* _Exercise data_
>>
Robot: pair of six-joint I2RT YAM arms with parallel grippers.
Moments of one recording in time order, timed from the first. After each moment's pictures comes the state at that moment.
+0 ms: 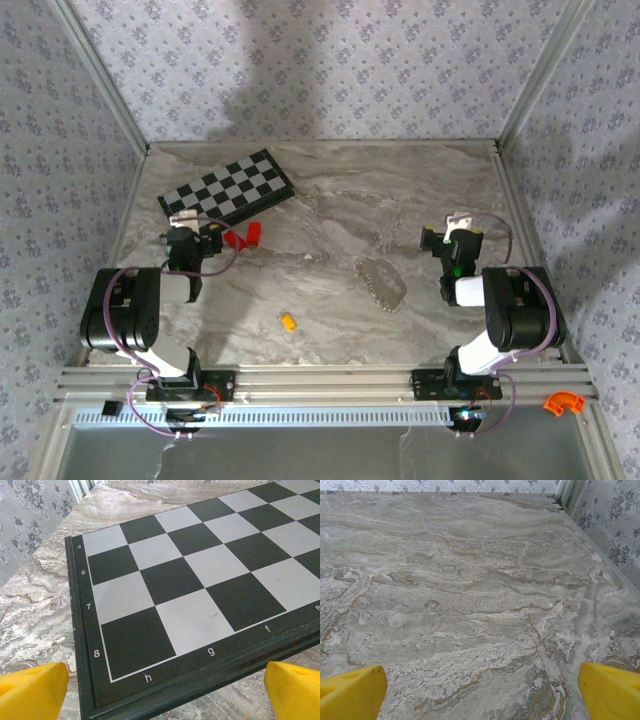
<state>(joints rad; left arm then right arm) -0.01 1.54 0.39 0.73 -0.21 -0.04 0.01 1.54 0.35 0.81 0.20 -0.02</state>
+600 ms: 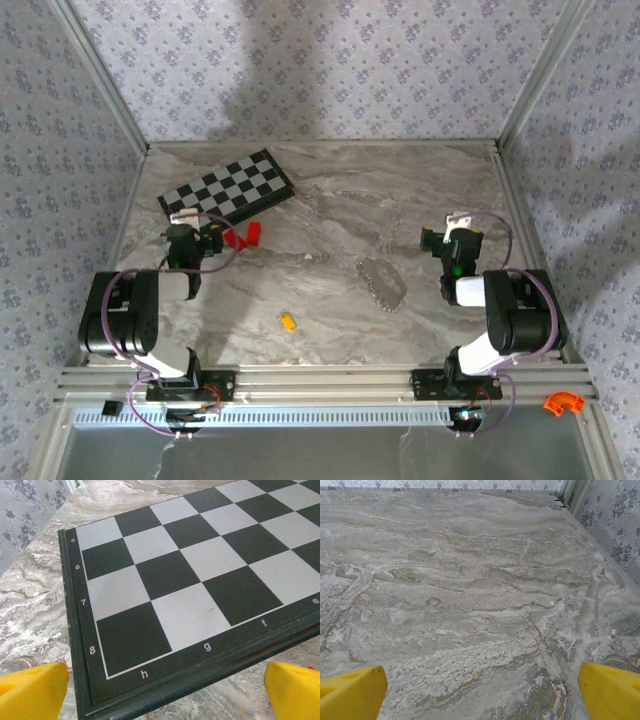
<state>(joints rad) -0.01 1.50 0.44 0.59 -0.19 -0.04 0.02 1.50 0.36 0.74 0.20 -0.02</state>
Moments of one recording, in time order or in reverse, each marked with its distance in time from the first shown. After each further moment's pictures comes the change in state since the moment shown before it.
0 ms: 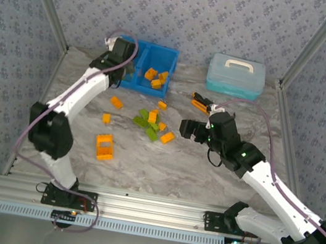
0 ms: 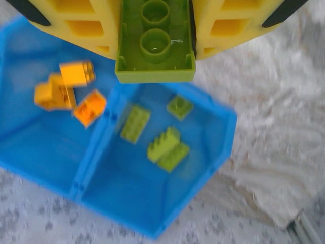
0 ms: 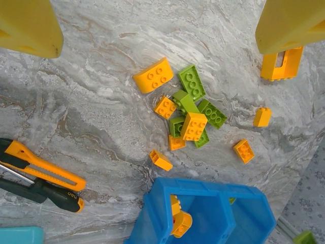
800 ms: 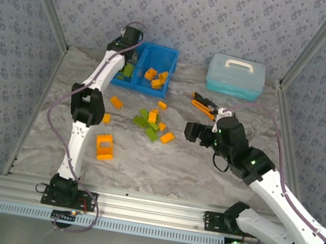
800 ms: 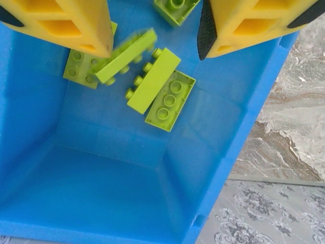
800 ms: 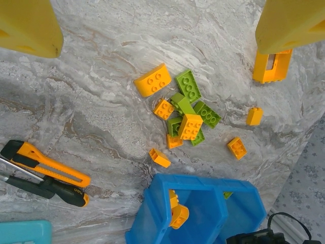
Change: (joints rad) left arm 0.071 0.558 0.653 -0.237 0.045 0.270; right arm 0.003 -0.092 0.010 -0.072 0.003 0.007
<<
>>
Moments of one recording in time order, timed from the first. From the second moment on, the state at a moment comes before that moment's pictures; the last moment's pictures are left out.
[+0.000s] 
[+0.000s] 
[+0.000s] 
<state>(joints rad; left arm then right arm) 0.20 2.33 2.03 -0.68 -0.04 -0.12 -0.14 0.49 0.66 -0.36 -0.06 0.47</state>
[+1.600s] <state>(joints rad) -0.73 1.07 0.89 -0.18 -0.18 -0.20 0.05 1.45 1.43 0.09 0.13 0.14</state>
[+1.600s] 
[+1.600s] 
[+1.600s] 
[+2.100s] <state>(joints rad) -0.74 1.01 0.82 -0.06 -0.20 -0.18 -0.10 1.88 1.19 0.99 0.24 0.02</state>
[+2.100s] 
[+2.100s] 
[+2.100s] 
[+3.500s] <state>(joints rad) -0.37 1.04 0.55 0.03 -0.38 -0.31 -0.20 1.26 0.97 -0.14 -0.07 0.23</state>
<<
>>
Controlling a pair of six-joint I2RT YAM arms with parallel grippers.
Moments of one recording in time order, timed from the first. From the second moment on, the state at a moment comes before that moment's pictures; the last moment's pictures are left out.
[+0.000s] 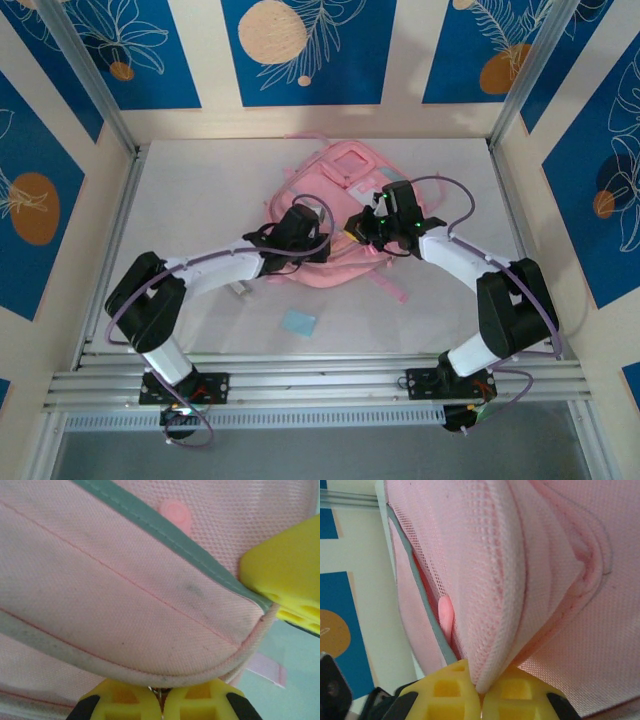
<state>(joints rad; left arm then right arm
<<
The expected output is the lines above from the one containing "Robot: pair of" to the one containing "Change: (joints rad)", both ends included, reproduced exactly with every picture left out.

Robot: pair of six-joint I2RT YAM arms with parallel grippers.
Moments of one recording in time order, timed from the first. After each moment's pictures comes the state at that moment.
+0 ms: 
<state>(joints rad; left arm then right arm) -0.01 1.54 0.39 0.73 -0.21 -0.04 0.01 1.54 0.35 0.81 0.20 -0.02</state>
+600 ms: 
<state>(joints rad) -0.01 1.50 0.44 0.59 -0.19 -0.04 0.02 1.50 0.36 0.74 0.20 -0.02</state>
Moments of one recording, in time order or in reverse, each marked with its distance in time from the first shown. After each further moment's pictures comes the change in state since the moment shown before it.
0 ms: 
0 ms: 
0 ms: 
800 ms: 
800 ms: 
800 ms: 
Change: (joints rad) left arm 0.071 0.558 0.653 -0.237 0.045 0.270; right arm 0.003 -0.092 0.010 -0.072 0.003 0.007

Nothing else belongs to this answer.